» INFORMATION SHOWN
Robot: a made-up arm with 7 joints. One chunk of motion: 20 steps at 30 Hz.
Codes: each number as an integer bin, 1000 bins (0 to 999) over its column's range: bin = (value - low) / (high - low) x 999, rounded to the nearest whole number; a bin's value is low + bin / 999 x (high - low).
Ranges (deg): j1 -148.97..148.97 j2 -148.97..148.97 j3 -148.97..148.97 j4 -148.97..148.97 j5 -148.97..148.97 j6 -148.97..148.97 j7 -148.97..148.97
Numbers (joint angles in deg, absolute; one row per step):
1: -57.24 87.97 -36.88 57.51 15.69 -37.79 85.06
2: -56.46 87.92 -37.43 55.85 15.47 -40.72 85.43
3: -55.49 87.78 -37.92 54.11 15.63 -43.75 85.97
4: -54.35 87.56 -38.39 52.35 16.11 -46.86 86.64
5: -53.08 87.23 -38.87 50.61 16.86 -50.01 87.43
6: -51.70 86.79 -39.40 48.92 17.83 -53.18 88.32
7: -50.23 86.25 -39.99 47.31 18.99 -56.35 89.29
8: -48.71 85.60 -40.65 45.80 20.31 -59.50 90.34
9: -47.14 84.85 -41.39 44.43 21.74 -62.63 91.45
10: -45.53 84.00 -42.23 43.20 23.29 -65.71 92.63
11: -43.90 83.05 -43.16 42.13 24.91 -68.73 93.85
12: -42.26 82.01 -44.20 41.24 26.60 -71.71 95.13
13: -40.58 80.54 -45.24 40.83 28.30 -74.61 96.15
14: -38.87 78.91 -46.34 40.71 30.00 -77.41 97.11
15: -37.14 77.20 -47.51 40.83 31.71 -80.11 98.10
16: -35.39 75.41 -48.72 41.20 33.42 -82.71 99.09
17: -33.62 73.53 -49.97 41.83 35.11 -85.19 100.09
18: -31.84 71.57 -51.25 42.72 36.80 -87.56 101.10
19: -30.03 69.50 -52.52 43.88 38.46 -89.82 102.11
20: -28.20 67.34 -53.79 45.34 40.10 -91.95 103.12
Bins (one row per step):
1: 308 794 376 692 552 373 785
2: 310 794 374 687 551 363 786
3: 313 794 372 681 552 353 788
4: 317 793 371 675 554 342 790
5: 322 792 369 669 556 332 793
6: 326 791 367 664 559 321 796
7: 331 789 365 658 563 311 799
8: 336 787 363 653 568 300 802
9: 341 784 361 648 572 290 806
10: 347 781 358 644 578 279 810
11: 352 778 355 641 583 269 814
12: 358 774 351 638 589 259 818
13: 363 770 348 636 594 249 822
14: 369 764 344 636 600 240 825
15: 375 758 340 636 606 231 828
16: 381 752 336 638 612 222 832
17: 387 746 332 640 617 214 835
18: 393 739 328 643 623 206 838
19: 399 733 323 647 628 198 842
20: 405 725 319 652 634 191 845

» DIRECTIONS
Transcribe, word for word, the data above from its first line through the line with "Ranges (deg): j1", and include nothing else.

» REPLY TO THE TASK
Robot: a made-up arm with 7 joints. One chunk of motion: 20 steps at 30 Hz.
Codes: each number as an integer bin, 1000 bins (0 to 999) over its column's range: bin = (value - low) / (high - low) x 999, rounded to the nearest whole number; a bin's value is low + bin / 999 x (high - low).
Ranges (deg): j1 -148.97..148.97 j2 -148.97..148.97 j3 -148.97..148.97 j4 -148.97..148.97 j5 -148.97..148.97 j6 -148.97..148.97 j7 -148.97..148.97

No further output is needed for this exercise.